Python's character conversion common bug

Source: Internet
Author: User

1.python writing a Unicode string to a file why is it an error?

The parameter type of the Write method is Str,str is a binary stream (does not contain encoded information), and when you give a Unicode object, the STR function is converted to the STR type and sent to the Write method. Unicode to STR contains one-time encoding, which, if not specified, uses ASCII encoding by default, and there is no correspondence between Chinese characters in the ASCII encoding set, so an error is given.

The correct approach is to specify the encoding in the code. For example, specify in open (fp= open (' Test.txt ', ' W ', encoding= ' utf-8 '), or manually encode the Unicode object via the Encode method to generate str at write time. It is written as Fp.write (S.encode (' UTF8 ')). Note that Unicode objects are meaningful with encode, and the Str object allows you to use encode for STR objects in Py2, but this is only valid for the case where default encoding is specified, so it is not recommended for beginners to encode directly to Str.
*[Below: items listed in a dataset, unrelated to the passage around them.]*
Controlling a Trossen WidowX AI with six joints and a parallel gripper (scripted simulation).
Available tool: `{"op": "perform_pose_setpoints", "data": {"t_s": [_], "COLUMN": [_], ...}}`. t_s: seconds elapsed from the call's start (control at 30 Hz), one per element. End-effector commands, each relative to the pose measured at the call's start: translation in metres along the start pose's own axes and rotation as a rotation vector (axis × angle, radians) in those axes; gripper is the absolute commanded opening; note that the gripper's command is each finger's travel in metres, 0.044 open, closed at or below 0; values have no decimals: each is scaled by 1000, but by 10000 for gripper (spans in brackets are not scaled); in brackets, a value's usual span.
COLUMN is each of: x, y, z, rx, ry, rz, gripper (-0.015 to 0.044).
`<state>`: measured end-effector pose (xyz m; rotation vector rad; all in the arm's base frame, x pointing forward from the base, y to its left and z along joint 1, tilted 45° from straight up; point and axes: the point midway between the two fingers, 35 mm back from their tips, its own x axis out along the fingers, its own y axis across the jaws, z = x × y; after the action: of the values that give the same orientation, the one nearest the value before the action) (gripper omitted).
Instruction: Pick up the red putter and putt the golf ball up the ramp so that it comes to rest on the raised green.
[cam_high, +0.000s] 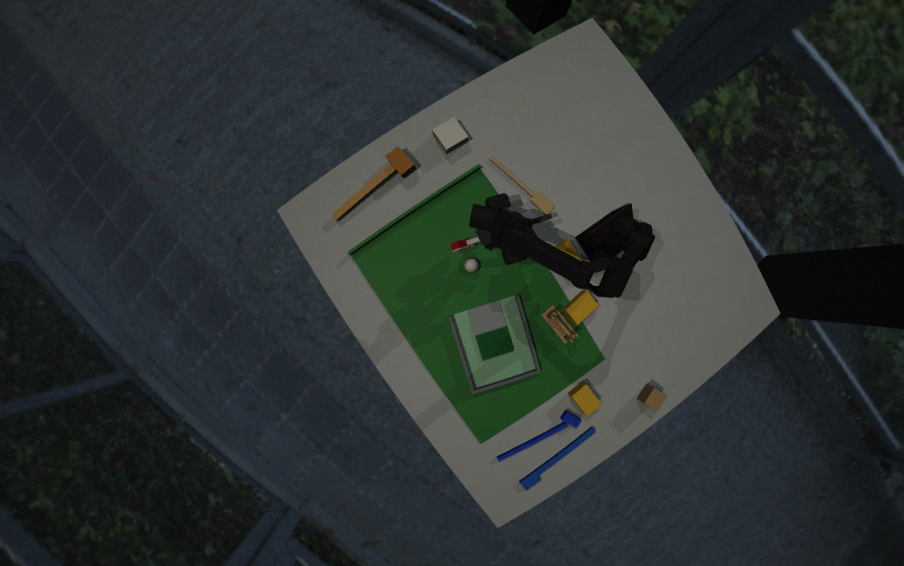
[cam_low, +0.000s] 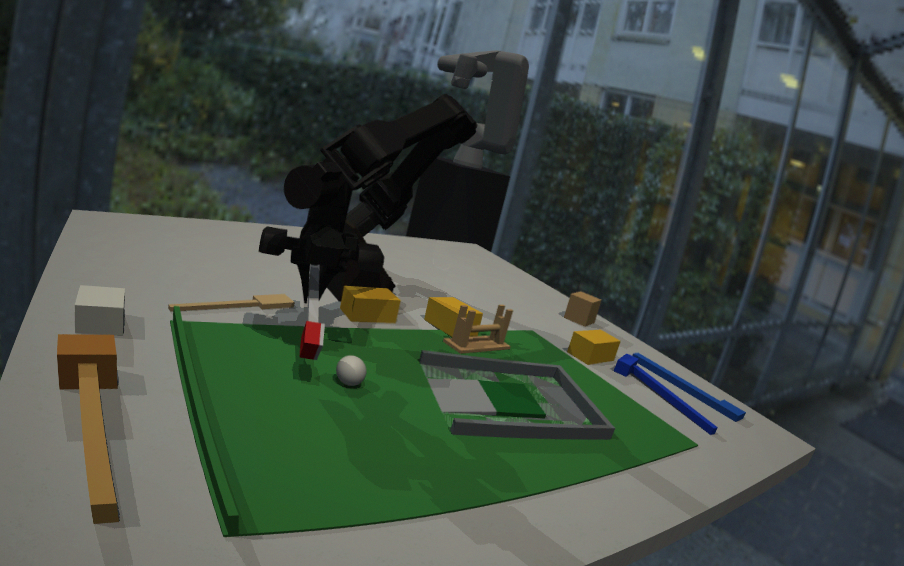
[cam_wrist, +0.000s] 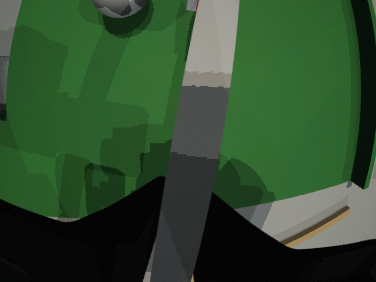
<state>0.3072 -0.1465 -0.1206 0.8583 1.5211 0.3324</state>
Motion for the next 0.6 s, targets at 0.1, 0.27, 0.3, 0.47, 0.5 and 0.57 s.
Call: {"op": "perform_pose_setpoints", "data": {"t_s": [0.1,0.27,0.3,0.47,0.5,0.57], "x": [13,21,22,23,23,23], "y": [1,1,1,1,1,1], "z": [-1,-1,-1,-1,-1,-1], "rx": [5,5,5,0,0,0], "ry": [2,2,2,4,4,4], "rz": [8,8,8,2,2,2], "gripper": [0,0,0,0,0,0]}}
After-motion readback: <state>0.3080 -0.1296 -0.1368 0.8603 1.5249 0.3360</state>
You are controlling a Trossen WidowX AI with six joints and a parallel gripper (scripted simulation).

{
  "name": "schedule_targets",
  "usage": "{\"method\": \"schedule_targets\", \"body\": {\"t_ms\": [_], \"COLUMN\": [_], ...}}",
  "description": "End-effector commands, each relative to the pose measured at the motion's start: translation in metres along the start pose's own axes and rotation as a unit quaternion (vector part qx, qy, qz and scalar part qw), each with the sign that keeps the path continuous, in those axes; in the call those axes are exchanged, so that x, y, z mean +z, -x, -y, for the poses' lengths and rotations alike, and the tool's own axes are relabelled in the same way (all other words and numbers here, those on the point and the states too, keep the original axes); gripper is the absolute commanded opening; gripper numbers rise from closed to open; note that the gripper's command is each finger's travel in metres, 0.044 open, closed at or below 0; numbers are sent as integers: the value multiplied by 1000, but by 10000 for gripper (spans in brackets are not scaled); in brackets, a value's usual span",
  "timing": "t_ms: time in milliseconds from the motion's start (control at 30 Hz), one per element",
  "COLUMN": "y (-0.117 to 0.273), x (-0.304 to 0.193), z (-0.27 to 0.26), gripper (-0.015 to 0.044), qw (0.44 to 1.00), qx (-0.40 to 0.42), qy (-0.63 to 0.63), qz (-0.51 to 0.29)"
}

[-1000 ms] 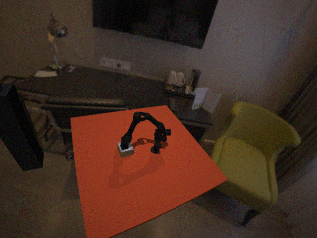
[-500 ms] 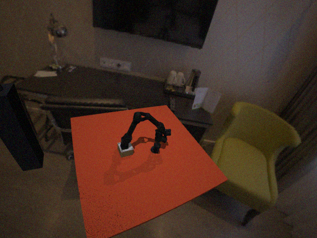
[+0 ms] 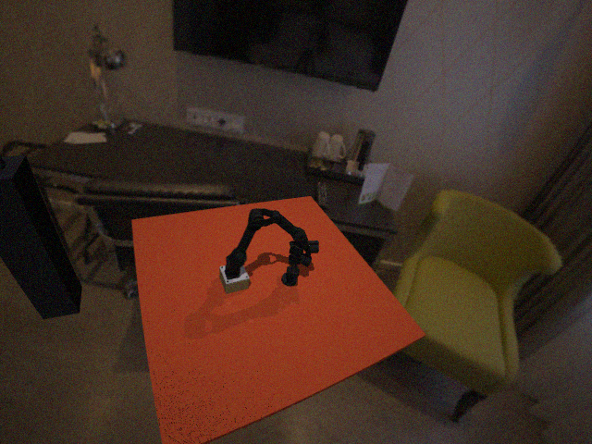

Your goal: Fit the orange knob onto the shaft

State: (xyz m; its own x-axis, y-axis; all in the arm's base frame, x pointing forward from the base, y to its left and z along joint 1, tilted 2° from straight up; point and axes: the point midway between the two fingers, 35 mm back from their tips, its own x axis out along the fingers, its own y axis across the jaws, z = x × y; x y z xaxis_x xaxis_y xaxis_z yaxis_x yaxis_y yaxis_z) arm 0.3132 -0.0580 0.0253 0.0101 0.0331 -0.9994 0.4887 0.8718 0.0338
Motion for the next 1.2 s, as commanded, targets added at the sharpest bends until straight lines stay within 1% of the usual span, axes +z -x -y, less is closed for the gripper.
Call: {"method": "schedule_targets", "body": {"t_ms": [0,167,667,1067,1167], "y": [3,3,-2,3,3], "x": [0,1,3,1,1], "z": [1,0,-1,0,0], "gripper": [0,0,0,0,0], "qw": [1000,995,995,995,992], "qx": [-1,-1,-1,-1,0], "qy": [-25,-102,-102,-102,-129], "qz": [4,4,4,4,4]}}
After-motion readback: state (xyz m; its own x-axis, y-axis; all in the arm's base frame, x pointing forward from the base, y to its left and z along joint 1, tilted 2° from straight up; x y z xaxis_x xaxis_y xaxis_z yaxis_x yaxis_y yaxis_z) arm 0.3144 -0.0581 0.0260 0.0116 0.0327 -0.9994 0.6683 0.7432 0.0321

2.error:unicodeencodeerror: ' GBK ' codec can ' t encode character U ' \u200e ' in position 43:illegal multibyte sequence

The root cause of the error of the original ' GBK ' codec can ' t encode is that, for the front, either

Titlehtml.decode ("UTF-8");

or Titlehtml.decode ("UTF-8", ' ignore ');

or Titlehtml.decode ("UTF-8", ' replace ');

All can get normal titleuni Unicode characters, and then for this Unicode character, need print out, because the local system is Win7 in CMD, the default codepage is CP936, that is, GBK encoding, Therefore, it is necessary to first encode the above Unicode Titleuni into GBK, and then display them in cmd, and then, because Titleuni contains some characters that cannot be displayed in GBK, the error "' GBK ' codec can ' t encode" is prompted at this point.

For this (class) issue:

(1) The problem occurs when the unicodeencodeerror–> description is Unicode encoding;

(2) ' GBK ' codec can ' t encode character–> description is an issue that occurs when encoding Unicode characters as GBK;

At this point, it is often most likely that the character of the Unicode type itself contains some characters that cannot be converted to GBK encoding.

The solution is:

Scenario 1:

When encoding Unicode characters, add the ignore parameter, ignoring characters that cannot be encoded, so that they can be encoded as GBK normally.

The corresponding code is:

Gbktypestr = Unicodetypestr.encode ("GBK", ' ignore ');

Scenario 2:

Or, convert it to GBK encoded superset GB18030 (that is, GBK is a subset of GB18030):

Gb18030typestr = Unicodetypestr.encode ("GB18030");

The corresponding resulting character is the encoding of the GB18030.

This article is from the "Small Stop" blog, please be sure to keep this source http://10541556.blog.51cto.com/10531556/1971510

Python character conversion common bug

Contact Us

The content source of this page is from Internet, which doesn't represent Alibaba Cloud's opinion; products and services mentioned on that page don't have any relationship with Alibaba Cloud. If the content of the page makes you feel confusing, please write us an email, we will handle the problem within 5 days after receiving your email.

If you find any instances of plagiarism from the community, please send an email to: info-contact@alibabacloud.com and provide relevant evidence. A staff member will contact you within 5 working days.

A Free Trial That Lets You Build Big!

Start building with 50+ products and up to 12 months usage for Elastic Compute Service

  • Sales Support

    1 on 1 presale consultation

  • After-Sales Support

    24/7 Technical Support 6 Free Tickets per Quarter Faster Response

  • Alibaba Cloud offers highly flexible support services tailored to meet your exact needs.